The next step down the slippery slope was to generate the JCL for the end user,  this was OK, but instead of having a job for each component, they had one job with “If configuring for component 1 then create the following datasets”  etc.  In order to debug problems with this, they then had to capture the output, and save it in a dataset.   They then needed a program to check this output and validate it.  By now they were well down the slippery slope.

The same configuration parameter was needed in multiple components, and rather use one file, used by all JCL, they copied the parameter into each component.

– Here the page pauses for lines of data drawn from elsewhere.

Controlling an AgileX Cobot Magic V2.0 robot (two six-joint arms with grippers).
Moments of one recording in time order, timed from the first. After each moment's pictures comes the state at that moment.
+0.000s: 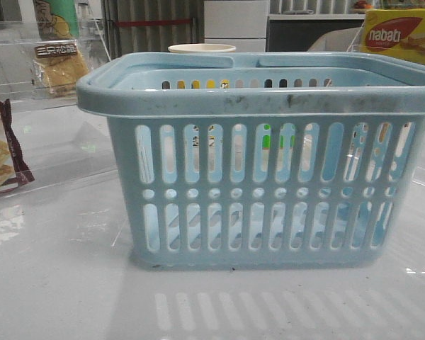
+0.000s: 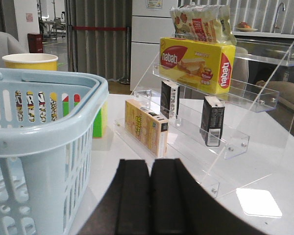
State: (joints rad) left arm -0.04 -0.01 0.01 -0.02 0.02 0.06; right arm 0.01 -0.01 0.03 0.01 -0.02 0.00
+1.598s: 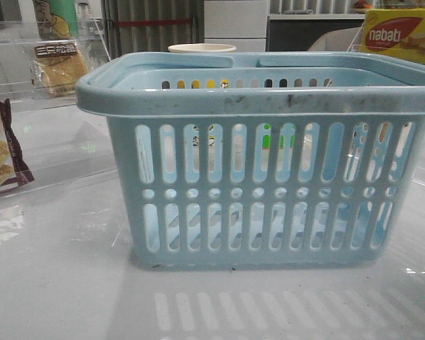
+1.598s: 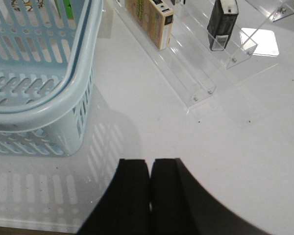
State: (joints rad) left arm -0.04 0.55 -0.70 -0.02 0.72 0.06; right arm 0.01 0.56 -0.71 0.01 0.83 0.00
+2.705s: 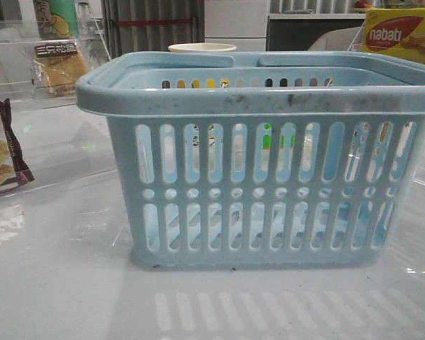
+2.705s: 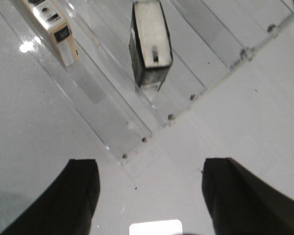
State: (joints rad) left arm -0.04 0.55 -0.70 -0.02 0.72 0.06; right arm -0.18 1.50 -1.24 -0.13 0.73 0.05
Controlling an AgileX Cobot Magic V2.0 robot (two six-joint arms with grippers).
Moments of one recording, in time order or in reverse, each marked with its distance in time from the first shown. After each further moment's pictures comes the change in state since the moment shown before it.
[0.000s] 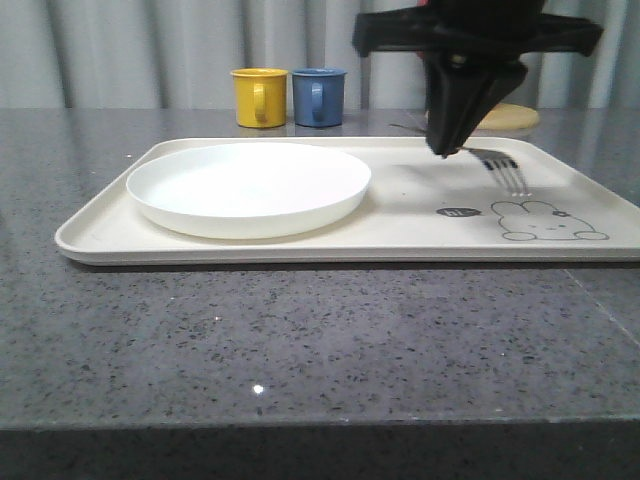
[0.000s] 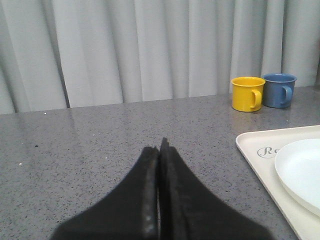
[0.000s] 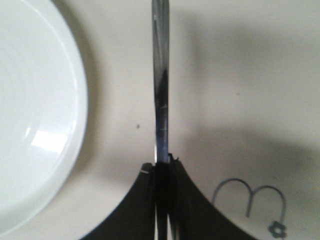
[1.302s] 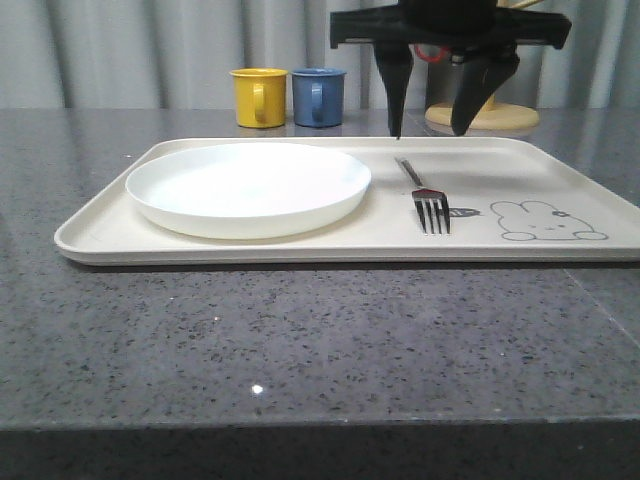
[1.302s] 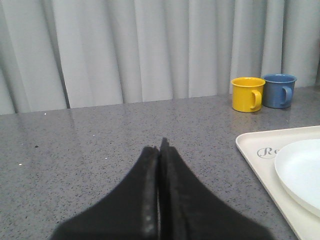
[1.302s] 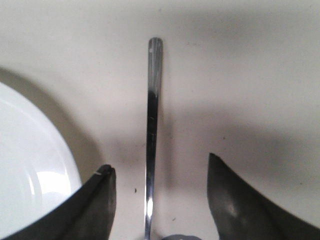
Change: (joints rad) left arm 0.000 0.000 0.000 0.000 -0.002 0.000; right arm 0.009 0.118 -0.218 -0.113 0.107 0.249
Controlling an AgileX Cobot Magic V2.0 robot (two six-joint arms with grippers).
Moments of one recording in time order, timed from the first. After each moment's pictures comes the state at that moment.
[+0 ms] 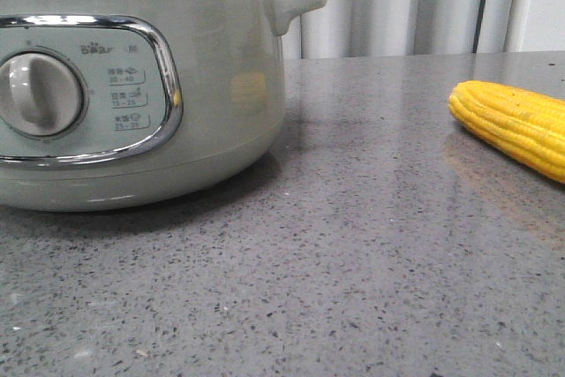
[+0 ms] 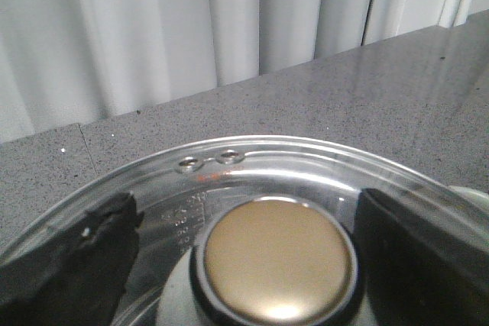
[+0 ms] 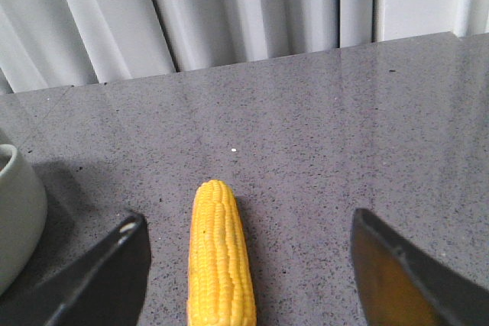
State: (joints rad) left arm -0.51 1.25 -0.89 0.11 -0.04 -0.15; right arm 0.08 0.42 -0.57 -0.07 0.44 0.21
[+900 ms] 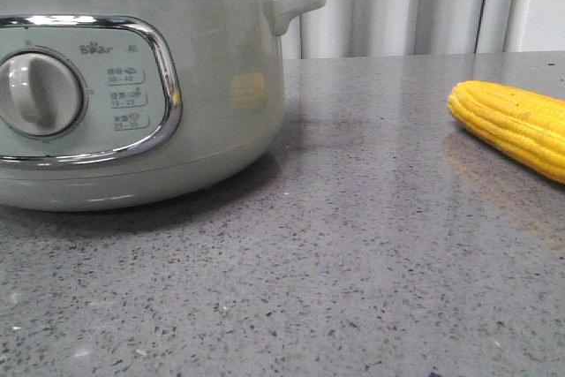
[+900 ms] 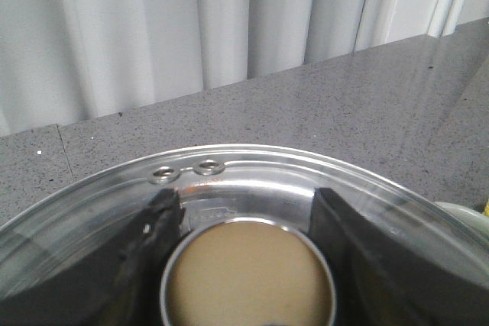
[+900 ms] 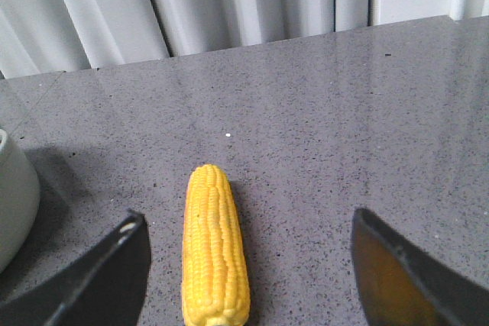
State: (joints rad) left arm -0.51 1.29 -0.90 0.07 -0.09 -0.15; right arm 0.08 0.42 -0.57 -0.07 0.48 0.21
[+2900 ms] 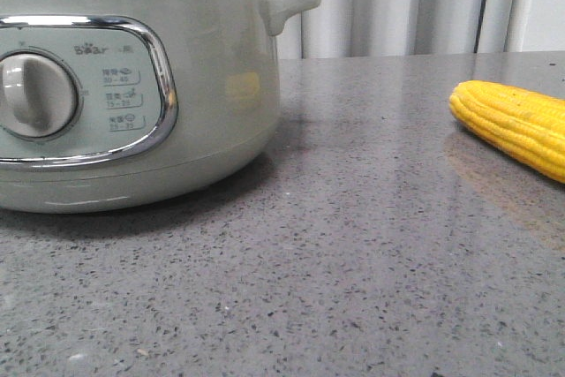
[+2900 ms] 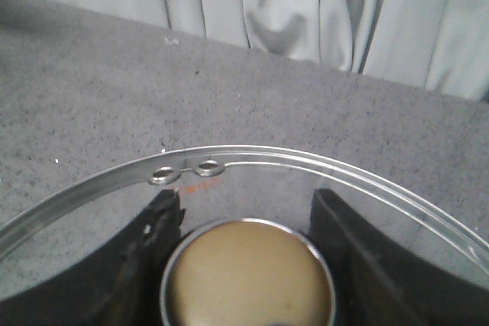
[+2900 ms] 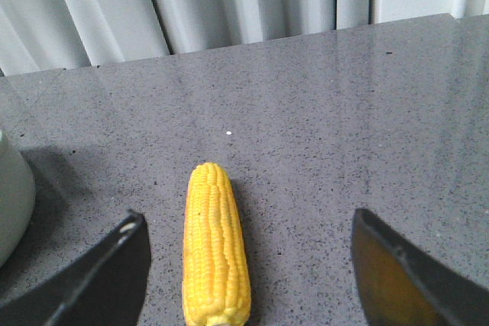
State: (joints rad) left arm 0.35 1.17 -0.90 0.07 0.16 -0.16; right arm 0.08 0.42 -0.57 -0.07 0.49 0.21
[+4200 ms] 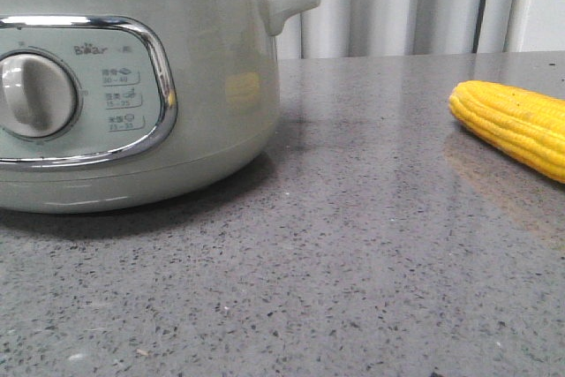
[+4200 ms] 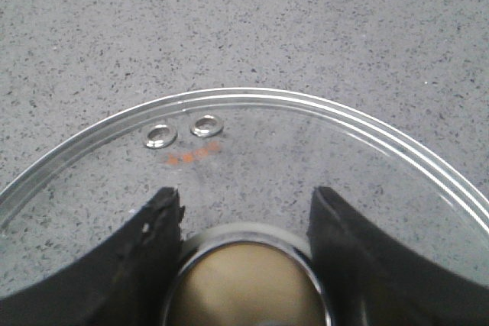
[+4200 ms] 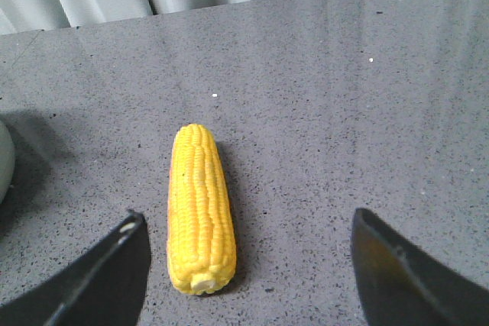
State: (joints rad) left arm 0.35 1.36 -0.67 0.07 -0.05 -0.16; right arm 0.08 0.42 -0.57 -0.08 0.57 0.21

During  configuration it looks as if it copied files from the SMP target libraries, to intermediate libraries, then to instance specific libraries.  I compared the contents of the SMP target libraries with the final libraries and they were 95% common.  It meant each instance had its own self contained set of libraries. 

I do not want to rerun the configuration in case it overwrites the manual tweaking I had to do.

I would much rather have more control over the configuration, for example put JCL overrides such as where to allocate the volumes, in the JCL, so it is easy to change.

A manager said to me once, the first thing you should do every day, once you have your first coffee is to remind yourself of the overall goal, and ask if the work you are doing is for this goal, and not a distraction.  There is a popular phrase  – when you’re up to your neck in alligators, it’s hard to remember that your initial objective was to drain the swamp.